Meu amigo Nietzsche

Outro dia, passeando pela minha timeline, me deparei com um link que me levou a um blog. Era sobre um filme chamado Meu Amigo Nietzsche. O título me fisgou de imediato. Nietzsche sempre foi um autor que me intrigou, com suas palavras que parecem morder e acariciar ao mesmo tempo. Além disso, histórias sobre meninos e livros possuem aquele quê de promessa, como se nos transportassem para o exato momento em que a leitura desvela mundos inteiros.
Cliquei. Assisti. Não uma, mas duas vezes seguidas. Lucas é um menino cuja história ecoa tantas outras. A escola o vê como um problema, um garoto que vai mal nas provas e precisa, segundo a professora, “ler mais”. Não há método, só a instrução: leia. E Lucas lê. Lê o que encontra pelo caminho: frases desconexas em postes, muros, até embalagens que o cercam. É um olhar que busca algo que ele mesmo não sabe nomear. É no meio de uma dessas buscas, enquanto corre atrás de uma pipa com outros garotos, que o acaso, ou talvez algo do inconsciente, o leva a um lixão.
A cena que se segue parece um prenúncio. Ao som de Assim Falou Zaratustra de Richard Strauss, Lucas encontra um livro. Sujo, esquecido, abandonado, mas poderoso. Assim Falou Zaratustra. Ele tenta decifrar as letras que formam o nome Nietzsche. É um primeiro encontro silencioso, mas arrebatador. Ele não sabe, ainda, que aquele livro irá virar sua vida do avesso.

Quando chega em casa, já com o livro em mãos, Lucas encara o mistério que segurava. Para sua mãe, era algo "estrangeiro". Mas para ele, era um portal que prometia respostas. Ou mais perguntas. No dia seguinte, Lucas sai perguntando, inquieto, sobre o que aquelas letras poderiam significar. A moça do supermercado não sabe responder, e o garoto, desanimado, abandona o livro numa carroça. E é aí que o acaso entra novamente. O catador devolve o livro a Lucas, dizendo que, se ele não entender as palavras, que “siga pelo mundo perguntando pra toda gente”.

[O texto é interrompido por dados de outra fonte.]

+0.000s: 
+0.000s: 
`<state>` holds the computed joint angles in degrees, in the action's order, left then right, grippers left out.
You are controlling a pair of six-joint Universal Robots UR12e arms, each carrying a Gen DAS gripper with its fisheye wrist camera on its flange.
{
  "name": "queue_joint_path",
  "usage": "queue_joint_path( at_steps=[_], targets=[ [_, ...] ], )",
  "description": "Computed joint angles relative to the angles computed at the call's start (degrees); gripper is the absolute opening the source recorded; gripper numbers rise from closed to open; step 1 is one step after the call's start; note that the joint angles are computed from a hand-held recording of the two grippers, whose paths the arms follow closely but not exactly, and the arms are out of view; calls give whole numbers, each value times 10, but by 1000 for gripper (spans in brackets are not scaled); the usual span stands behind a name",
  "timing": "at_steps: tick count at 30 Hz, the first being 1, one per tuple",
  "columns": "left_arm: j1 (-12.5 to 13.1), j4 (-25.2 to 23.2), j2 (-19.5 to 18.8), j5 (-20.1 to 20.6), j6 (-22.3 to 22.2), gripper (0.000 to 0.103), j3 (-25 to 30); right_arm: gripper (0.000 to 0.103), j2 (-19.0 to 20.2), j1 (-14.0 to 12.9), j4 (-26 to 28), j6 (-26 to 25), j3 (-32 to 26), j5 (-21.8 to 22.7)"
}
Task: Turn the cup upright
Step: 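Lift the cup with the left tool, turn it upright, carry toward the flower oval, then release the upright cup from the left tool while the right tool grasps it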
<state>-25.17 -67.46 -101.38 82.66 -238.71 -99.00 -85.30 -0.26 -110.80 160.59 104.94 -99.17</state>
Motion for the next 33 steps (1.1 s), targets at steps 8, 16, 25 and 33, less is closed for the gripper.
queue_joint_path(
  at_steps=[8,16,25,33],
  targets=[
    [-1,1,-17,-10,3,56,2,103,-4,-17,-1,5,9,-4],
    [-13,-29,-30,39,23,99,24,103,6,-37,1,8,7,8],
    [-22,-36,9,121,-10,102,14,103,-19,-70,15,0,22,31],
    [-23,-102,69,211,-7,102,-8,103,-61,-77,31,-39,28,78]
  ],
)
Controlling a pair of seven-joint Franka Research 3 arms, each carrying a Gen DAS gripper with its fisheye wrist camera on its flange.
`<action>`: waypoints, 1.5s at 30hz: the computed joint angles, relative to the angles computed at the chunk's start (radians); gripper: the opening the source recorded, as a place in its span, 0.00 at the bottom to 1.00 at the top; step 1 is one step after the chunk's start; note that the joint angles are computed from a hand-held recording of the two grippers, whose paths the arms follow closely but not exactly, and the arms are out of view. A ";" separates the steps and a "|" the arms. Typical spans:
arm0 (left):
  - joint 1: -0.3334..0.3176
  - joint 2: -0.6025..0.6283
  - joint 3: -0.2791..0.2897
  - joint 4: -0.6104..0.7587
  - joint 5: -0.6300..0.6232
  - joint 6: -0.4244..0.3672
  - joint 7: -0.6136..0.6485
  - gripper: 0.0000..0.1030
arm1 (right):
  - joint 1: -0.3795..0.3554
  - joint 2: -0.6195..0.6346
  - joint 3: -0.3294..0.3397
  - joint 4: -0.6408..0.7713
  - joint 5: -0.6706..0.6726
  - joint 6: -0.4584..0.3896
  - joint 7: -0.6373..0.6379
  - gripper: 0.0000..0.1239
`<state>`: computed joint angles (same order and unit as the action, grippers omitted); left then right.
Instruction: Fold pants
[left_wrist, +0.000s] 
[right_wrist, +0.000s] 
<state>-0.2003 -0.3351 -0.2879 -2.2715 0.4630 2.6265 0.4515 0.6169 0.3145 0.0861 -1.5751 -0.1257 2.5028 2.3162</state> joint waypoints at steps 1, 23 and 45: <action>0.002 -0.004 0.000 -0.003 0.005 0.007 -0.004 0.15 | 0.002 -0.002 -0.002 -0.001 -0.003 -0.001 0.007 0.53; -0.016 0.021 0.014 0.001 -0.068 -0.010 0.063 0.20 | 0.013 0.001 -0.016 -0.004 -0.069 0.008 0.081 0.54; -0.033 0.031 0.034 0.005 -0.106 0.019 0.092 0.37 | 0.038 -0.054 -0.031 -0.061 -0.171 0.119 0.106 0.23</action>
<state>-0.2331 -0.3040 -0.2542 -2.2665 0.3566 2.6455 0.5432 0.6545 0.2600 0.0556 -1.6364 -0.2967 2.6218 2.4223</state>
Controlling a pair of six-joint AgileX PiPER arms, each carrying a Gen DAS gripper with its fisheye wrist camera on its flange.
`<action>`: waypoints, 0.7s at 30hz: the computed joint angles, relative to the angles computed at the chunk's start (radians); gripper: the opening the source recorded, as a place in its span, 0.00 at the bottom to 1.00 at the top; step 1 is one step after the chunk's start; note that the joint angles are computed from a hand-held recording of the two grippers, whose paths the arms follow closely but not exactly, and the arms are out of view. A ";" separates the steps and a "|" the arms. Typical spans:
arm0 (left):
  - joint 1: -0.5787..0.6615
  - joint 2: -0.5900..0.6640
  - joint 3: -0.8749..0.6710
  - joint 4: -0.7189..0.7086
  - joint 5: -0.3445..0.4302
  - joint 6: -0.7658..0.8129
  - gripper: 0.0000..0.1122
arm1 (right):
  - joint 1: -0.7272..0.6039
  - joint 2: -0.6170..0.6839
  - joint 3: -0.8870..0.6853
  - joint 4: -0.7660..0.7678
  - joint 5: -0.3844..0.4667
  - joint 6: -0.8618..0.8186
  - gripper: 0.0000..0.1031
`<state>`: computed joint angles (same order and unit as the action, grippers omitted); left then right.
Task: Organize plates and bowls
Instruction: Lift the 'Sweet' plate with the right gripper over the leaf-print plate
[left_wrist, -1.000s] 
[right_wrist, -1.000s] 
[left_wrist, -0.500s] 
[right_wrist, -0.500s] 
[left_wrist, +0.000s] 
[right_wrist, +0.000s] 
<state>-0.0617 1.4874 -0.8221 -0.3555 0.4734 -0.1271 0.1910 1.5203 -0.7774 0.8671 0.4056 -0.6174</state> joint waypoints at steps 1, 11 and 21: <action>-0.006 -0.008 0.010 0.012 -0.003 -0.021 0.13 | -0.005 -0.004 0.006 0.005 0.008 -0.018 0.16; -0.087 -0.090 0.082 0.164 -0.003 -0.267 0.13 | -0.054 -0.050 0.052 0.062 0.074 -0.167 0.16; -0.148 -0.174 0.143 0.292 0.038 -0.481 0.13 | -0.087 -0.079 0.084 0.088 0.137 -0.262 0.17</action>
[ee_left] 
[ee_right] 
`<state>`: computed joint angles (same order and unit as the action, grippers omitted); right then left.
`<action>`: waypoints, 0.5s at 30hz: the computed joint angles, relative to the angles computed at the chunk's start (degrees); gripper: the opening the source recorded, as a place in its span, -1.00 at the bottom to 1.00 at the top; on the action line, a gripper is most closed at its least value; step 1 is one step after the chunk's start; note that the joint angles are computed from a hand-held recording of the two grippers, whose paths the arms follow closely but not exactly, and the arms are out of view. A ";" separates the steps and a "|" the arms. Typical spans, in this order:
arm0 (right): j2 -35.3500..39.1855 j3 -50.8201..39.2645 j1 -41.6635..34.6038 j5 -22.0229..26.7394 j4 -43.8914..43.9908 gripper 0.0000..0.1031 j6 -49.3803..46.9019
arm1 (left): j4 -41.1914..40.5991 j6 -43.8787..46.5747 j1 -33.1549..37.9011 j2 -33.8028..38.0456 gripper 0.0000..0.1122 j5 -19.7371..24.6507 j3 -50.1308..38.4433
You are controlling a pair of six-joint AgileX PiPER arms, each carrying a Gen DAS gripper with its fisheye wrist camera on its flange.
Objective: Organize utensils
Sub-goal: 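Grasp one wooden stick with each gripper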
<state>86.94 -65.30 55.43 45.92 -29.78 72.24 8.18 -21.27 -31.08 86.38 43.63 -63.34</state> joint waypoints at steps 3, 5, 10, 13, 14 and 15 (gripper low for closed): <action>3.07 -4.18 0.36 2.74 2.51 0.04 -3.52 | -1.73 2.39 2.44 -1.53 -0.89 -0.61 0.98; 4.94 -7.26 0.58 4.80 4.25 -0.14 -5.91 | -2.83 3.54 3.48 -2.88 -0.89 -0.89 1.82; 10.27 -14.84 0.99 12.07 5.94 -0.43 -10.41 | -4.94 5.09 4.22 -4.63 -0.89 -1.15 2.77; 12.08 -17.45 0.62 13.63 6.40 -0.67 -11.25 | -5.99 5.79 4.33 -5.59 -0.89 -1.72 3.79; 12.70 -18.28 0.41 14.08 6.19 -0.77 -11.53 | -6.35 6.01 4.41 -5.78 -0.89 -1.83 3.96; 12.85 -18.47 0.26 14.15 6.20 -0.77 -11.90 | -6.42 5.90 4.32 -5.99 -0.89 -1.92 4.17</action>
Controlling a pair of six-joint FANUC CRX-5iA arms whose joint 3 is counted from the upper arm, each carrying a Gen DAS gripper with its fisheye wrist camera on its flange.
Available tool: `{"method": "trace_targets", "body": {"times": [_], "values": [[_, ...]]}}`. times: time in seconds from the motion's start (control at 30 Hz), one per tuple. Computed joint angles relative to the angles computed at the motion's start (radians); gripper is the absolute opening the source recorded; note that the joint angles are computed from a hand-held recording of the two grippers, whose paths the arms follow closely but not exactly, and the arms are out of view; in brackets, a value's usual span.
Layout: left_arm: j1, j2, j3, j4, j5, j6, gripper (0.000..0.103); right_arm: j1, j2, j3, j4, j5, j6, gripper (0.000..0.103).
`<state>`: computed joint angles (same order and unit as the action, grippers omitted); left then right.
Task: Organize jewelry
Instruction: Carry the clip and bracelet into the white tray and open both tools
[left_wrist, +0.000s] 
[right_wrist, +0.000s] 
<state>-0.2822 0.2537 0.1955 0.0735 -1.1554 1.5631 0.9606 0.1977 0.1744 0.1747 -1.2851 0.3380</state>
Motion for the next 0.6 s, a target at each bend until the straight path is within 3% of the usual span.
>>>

Essa frase, simples, é o estopim. É como se algo dentro dele despertasse para a ideia de que o saber, mesmo fragmentado, pode ser um caminho, uma chance, uma transformação. Lucas começa a ler. Não sem dificuldades, mas com o desejo reaceso. As palavras começam a se desdobrar para ele, lentamente, com a força de quem aprende a enxergar pela primeira vez. E, nesse movimento, ele se transforma.
O filme traz muitas reflexões, mas, para mim, é impossível não pensar no papel da educação, especialmente em contextos onde ela é negligenciada ou temida. A leitura, nesse caso, surge como um encontro improvável entre um menino e um filósofo, no meio do lixo. Esse choque de mundos é uma metáfora potente: o saber é revolucionário porque pode surgir de onde menos se espera, subvertendo ordens e abrindo brechas para novos futuros.
Há algo de profundamente psicanalítico em Lucas. Sua jornada com o livro não é só uma busca de respostas, mas um atravessamento. Ele é marcado por esse encontro, e, como a psicanálise ensina, o que marca nunca passa sem deixar rastros. Nietzsche, com suas ideias sobre o super-homem, o eterno retorno, parece fazer eco no vazio simbólico ao redor do menino. É um chamado para algo além, para uma subjetividade que ele ainda está aprendendo a habitar.
Se ainda não assistiu, vale a pena. É uma história breve, mas que reverbera. Um lembrete de que, às vezes, o conhecimento aparece como uma pedra no caminho: tropeçamos nele e nunca mais caminhamos do mesmo jeito.